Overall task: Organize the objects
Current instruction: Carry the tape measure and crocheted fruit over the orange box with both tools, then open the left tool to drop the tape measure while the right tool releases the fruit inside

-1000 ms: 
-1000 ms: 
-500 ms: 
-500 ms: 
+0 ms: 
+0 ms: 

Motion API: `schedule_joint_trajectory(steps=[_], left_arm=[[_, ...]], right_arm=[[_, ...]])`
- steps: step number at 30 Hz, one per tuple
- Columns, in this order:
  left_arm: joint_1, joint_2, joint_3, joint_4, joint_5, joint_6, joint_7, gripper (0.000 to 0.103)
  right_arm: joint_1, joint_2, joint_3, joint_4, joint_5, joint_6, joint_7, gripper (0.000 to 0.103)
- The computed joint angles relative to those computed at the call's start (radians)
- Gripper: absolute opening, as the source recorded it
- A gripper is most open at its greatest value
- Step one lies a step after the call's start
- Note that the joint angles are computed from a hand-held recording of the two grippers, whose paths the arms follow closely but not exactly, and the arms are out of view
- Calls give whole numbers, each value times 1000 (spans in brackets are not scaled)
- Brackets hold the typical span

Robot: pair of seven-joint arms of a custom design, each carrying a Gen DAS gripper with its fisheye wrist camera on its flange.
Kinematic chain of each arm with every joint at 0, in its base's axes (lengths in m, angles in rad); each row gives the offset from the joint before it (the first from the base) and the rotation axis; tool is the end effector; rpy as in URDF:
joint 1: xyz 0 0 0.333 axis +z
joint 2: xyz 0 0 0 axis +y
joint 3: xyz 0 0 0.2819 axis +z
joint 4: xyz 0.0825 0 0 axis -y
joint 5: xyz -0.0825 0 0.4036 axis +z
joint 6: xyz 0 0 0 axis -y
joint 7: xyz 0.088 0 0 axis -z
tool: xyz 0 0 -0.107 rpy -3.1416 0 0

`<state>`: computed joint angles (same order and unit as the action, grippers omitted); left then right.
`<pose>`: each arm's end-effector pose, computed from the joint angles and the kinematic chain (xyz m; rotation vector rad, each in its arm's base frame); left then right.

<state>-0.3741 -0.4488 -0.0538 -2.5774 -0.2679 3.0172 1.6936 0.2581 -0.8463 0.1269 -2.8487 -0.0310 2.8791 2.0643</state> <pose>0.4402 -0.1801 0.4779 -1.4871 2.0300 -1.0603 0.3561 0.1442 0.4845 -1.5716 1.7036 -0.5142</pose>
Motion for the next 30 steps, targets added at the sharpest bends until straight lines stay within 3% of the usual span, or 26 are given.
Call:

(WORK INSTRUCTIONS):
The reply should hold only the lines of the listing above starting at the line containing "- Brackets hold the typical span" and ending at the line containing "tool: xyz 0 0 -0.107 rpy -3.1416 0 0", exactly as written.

(YOUR SOLUTION):
- Brackets hold the typical span

Robot: pair of seven-joint arms of a custom design, each carrying a Gen DAS gripper with its fisheye wrist camera on its flange.
Kinematic chain of each arm with every joint at 0, in its base's axes (lengths in m, angles in rad); each row gives the offset from the joint before it (the first from the base) and the rotation axis; tool is the end effector; rpy as in URDF:
joint 1: xyz 0 0 0.333 axis +z
joint 2: xyz 0 0 0 axis +y
joint 3: xyz 0 0 0.2819 axis +z
joint 4: xyz 0.0825 0 0 axis -y
joint 5: xyz -0.0825 0 0.4036 axis +z
joint 6: xyz 0 0 0 axis -y
joint 7: xyz 0.088 0 0 axis -z
tool: xyz 0 0 -0.107 rpy -3.1416 0 0

Nothing more is needed to complete the output.